◆ WORK REQUEST
Reproduce word for word the lines between those holding "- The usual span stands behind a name" and "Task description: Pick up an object", inclusive, and nothing else from the data below.

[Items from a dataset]
Start of Block
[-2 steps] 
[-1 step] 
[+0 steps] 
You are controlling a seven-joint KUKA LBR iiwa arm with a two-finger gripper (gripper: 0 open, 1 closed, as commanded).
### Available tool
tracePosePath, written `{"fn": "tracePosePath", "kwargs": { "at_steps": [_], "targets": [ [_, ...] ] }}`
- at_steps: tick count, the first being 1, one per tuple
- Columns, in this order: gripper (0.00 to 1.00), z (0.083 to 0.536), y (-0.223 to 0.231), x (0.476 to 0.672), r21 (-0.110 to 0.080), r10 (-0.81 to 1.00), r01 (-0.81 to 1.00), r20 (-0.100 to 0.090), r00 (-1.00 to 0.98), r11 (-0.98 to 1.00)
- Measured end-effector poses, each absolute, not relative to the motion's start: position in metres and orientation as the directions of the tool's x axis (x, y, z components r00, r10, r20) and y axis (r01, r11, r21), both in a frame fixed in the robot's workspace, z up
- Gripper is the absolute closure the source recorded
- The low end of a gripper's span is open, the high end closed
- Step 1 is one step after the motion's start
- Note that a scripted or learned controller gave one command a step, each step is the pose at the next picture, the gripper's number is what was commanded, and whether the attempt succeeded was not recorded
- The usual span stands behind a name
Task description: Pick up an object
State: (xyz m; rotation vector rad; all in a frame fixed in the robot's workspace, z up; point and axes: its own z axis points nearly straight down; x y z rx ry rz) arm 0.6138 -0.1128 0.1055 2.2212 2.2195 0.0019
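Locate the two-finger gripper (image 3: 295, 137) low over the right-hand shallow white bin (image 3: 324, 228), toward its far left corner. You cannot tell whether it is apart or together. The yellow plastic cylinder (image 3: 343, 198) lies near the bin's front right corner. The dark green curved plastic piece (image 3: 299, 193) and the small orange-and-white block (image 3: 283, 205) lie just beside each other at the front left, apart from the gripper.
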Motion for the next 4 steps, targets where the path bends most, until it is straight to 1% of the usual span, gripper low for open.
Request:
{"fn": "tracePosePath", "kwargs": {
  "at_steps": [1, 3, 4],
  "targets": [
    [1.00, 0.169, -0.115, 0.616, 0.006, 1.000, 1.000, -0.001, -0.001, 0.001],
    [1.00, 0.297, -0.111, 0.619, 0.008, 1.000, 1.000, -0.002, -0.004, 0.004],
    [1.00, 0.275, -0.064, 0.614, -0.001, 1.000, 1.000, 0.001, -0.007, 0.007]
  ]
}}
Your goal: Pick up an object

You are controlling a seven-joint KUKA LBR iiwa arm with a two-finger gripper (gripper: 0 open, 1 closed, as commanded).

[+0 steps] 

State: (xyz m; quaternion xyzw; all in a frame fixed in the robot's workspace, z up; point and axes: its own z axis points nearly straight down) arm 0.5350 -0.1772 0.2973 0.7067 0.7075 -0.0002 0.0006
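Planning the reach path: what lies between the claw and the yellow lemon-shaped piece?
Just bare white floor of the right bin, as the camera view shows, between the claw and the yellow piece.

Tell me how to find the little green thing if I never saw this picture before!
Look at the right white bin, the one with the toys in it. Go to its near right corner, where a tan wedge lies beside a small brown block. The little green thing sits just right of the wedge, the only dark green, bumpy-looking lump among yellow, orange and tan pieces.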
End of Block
◆ THE COMPLETED TASK
- The usual span stands behind a name
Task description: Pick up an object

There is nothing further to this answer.